Budget Bill Could Open the Door to Major Cuts in the FFELP
The U.S. Congress has passed a fiscal-2008 budget resolution that could open the door to billions of dollars in cuts to the Federal Family Education Loan Program, the largest federal student-aid program. The measure includes an instruction to congressional education committees to find $750 million in savings in mandatory-spending items to reduce the budget deficit. The provision clears the way for shifting potentially tens of billions of dollars from the FFELP to other expenditures within the committee’s jurisdiction, as long as the net result meets the deficit-reduction target.
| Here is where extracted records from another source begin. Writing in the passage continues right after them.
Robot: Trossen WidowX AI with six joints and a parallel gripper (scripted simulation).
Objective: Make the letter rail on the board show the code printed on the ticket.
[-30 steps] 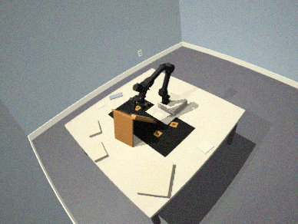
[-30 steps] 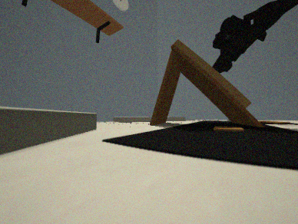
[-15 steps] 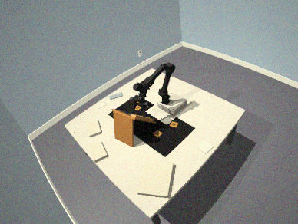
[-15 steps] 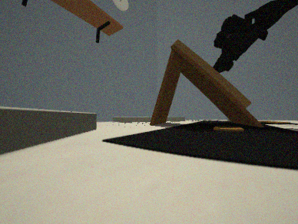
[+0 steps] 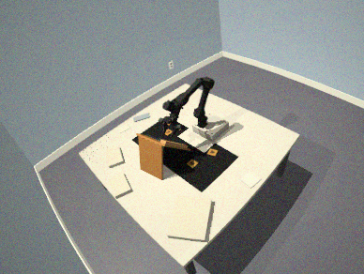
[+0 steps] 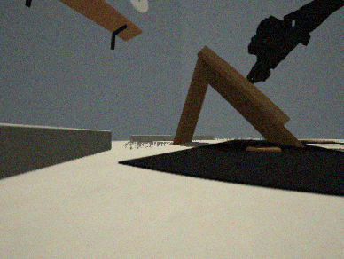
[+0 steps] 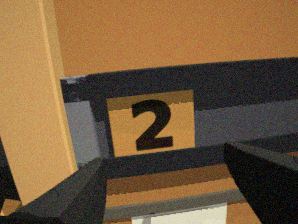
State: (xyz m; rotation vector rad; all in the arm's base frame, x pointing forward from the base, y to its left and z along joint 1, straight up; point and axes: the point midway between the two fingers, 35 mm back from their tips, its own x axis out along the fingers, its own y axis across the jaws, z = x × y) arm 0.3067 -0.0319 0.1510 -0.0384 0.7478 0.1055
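Right now the letter tile is 3 cm ahead of my gripper tip, 1 cm to the left of it and 2 cm below it. Also, from my gripper tip: grey-blue piece 18 cm behind, 54 cm to the right, 19 cm below; then black mat 13 cm behind, 2 cm to the left, 19 cm below; then white ticket 3 cm behind, 2 cm to the right, 11 cm below.
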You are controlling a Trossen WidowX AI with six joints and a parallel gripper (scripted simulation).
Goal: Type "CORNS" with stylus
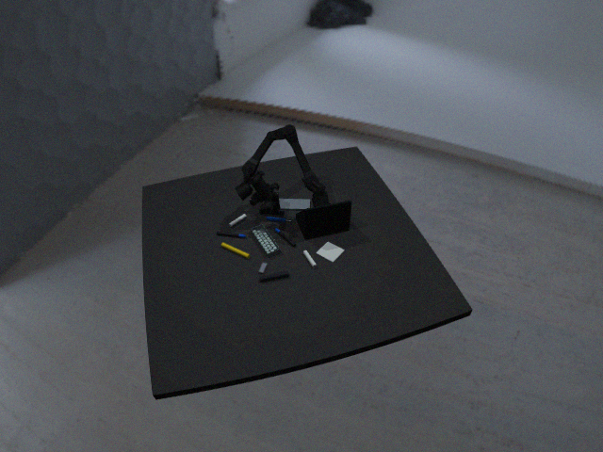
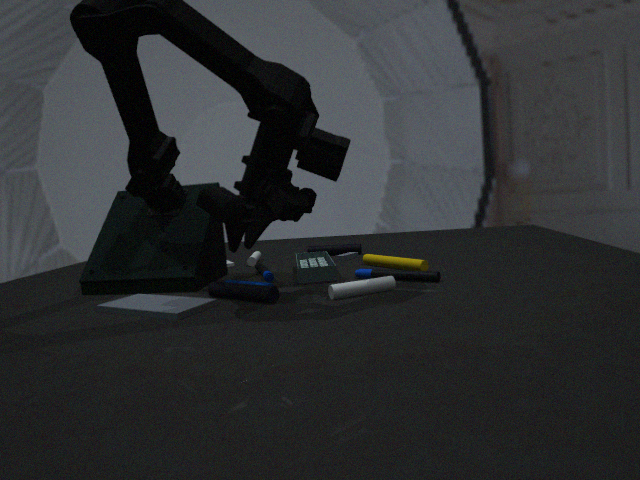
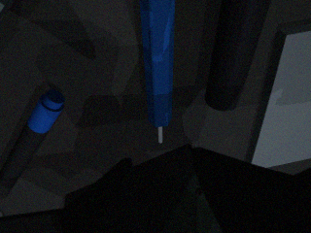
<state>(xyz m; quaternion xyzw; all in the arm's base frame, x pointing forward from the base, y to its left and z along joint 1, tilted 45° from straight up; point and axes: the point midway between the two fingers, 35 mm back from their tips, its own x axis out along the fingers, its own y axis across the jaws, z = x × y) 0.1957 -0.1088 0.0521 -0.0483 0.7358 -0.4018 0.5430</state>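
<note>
Now: gripper tip 20 mm past the blue stylus and 60 mm above it. Round my gripper tip: small grey block (130 mm ahead, 280 mm to the left, 60 mm below); yellow rod (230 mm ahead, 150 mm to the left, 50 mm below); grey flat plate (90 mm behind, 110 mm to the right, 60 mm below).
</note>
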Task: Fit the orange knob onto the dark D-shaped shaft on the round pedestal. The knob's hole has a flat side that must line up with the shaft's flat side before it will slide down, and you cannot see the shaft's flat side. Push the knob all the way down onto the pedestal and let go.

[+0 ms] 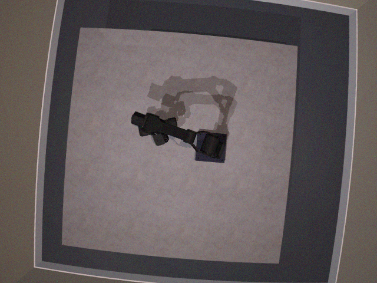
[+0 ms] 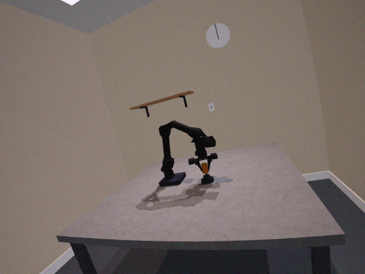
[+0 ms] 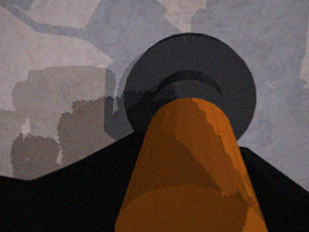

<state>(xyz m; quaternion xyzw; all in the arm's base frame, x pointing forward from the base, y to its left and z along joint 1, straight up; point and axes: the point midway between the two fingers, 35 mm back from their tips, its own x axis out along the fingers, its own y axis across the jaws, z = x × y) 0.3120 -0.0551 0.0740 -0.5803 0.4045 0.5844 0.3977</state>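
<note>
Right now my gripper tip is 2 cm below the orange knob. The rest, counted from my gripper tip: round dark pedestal: 4 cm below.
</note>
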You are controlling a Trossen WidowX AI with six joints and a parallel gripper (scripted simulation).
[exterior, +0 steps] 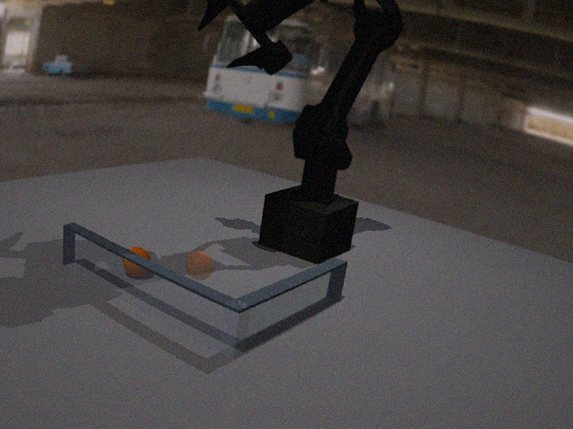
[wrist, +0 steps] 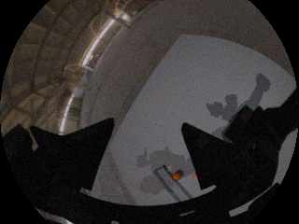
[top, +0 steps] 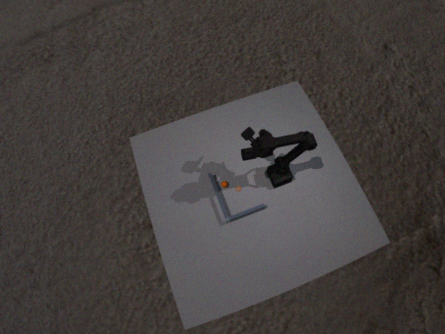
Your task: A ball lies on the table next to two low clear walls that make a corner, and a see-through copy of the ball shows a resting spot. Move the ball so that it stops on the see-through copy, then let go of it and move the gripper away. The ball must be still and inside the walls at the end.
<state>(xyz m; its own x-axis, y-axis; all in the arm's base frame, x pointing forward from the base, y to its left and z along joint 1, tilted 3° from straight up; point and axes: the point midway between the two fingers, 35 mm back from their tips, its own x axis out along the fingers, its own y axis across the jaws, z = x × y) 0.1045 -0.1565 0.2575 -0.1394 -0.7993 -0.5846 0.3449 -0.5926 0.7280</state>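
The orange ball lies 30 cm below my gripper tip, 22 cm ahead of it and 6 cm to the left of it.
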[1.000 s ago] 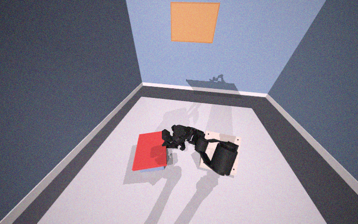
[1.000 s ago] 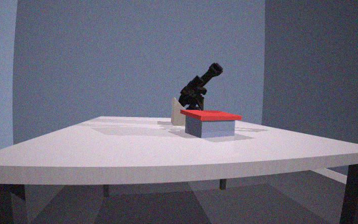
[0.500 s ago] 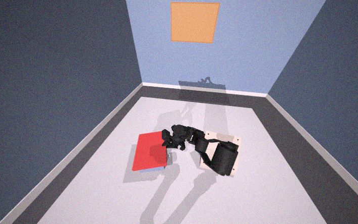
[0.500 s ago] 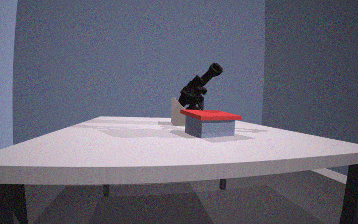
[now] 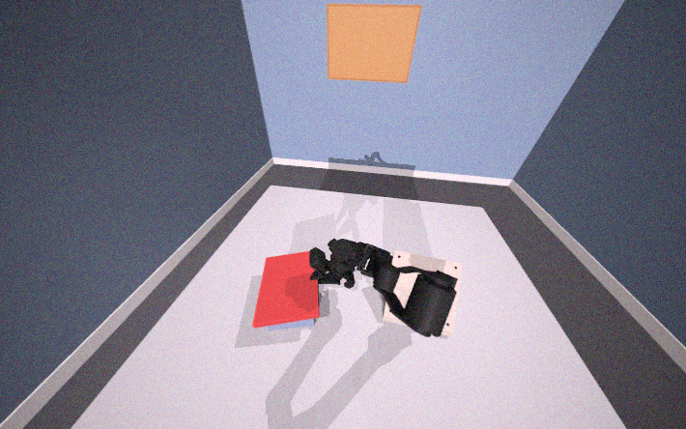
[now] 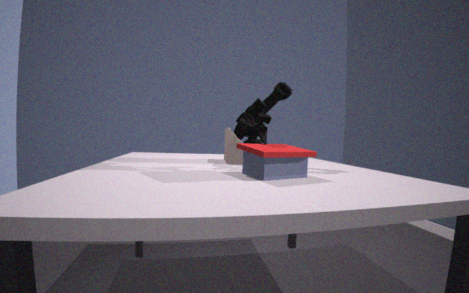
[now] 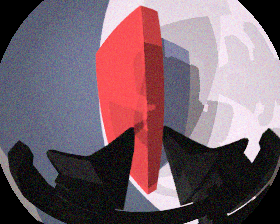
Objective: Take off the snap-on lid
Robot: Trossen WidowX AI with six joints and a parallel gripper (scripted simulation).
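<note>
Now: gripper tip 70 mm short of the red lid and 20 mm to the right of it. From my gripper tip the other things lie so: storage box (70 mm ahead, 20 mm to the left, 50 mm below).
</note>
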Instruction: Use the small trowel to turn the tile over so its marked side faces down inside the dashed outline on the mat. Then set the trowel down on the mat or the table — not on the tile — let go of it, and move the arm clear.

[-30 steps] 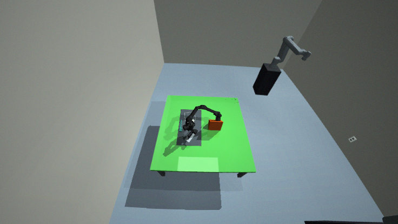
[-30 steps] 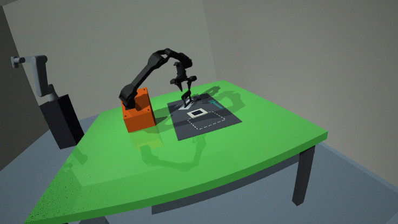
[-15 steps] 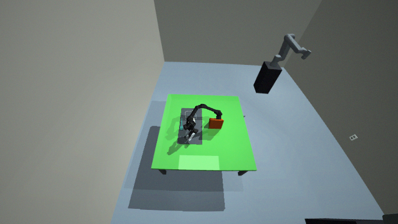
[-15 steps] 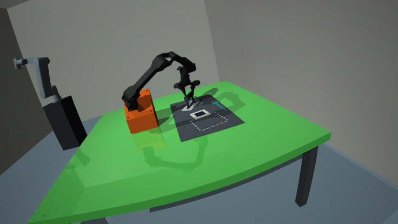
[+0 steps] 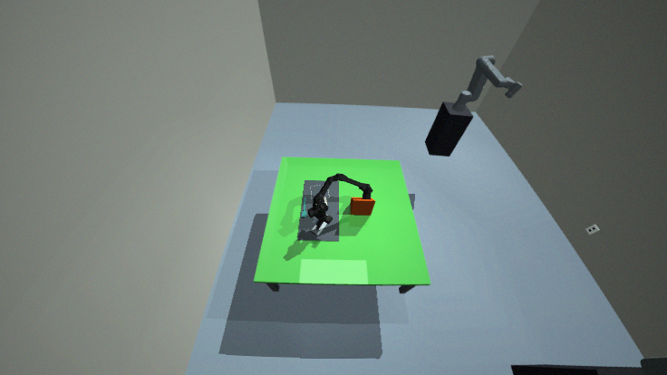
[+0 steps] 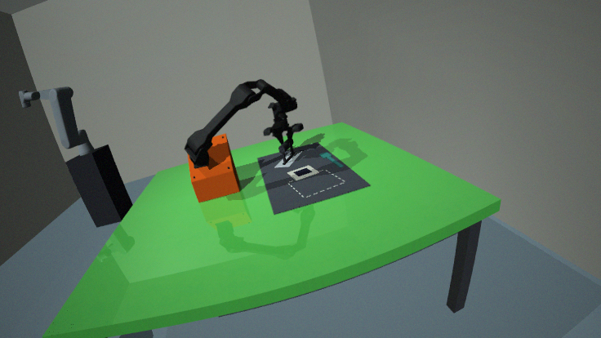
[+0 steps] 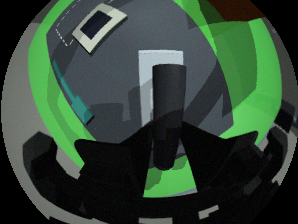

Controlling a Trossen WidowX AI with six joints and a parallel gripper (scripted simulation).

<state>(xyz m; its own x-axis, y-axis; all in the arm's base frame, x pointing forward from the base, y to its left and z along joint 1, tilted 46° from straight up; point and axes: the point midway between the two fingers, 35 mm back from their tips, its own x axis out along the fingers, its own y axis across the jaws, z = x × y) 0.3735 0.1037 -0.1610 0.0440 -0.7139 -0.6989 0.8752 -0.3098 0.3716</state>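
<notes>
My gripper tip is now 30 mm above the small trowel, 20 mm to the left of it and 10 mm past it. Also, from my gripper tip: dark mat (170 mm to the right, 80 mm below, 30 mm ahead); then teal t-shaped tool (170 mm ahead, 140 mm to the right, 60 mm below); then tile (230 mm to the right, 60 mm below, 20 mm ahead).
</notes>
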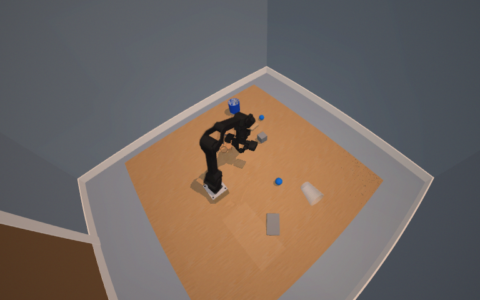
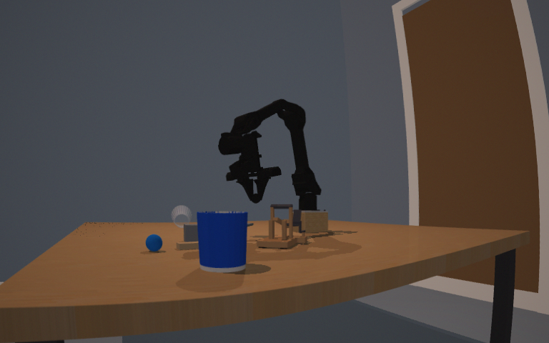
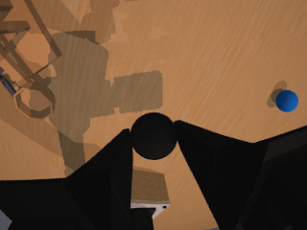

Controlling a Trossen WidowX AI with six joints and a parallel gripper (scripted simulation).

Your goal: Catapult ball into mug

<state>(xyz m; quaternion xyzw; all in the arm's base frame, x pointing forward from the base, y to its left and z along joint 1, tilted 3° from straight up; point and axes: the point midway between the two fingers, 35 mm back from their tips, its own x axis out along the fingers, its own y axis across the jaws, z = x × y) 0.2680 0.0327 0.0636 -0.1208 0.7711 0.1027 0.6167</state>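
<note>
Right now the wooden catapult is 1 cm ahead of my gripper tip, 17 cm to the left of it and 7 cm below it. Round my gripper tip: wooden block 28 cm ahead, 12 cm to the left, 11 cm below; then ball 1 cm above; then grey cube 22 cm ahead, 1 cm to the left, 9 cm below.
</note>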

Rep. George Miller, D-Calif., who chairs the House Committee on Education and Labor, confirmed that was the intent of the reconciliation instruction. “Each year, the [federal student-aid] programs waste billions of taxpayer dollars on excessive subsidies to lenders,” Miller said. “That money should be used as intended — to help parents and students pay for college, not to pad the profits of big banks and lenders.”
Rep. Howard “Buck” McKeon of California, the ranking Republican on the House Education Committee, argued that the proposal was an abuse of the reconciliation process and vowed to fight any attempt to disadvantage the FFELP to the benefit of the William D. Ford Direct Loan Program. “I won’t stand idly by if the majority attempts to drive a stake through the heart of the market-based loan program,” McKeon said. “This would be terrible news for students and taxpayers alike, and I will do all I can to fight against it.”
The budget resolution sets the broad parameters for spending and taxation decisions that then are fleshed out through the reconciliation and annual appropriations processes.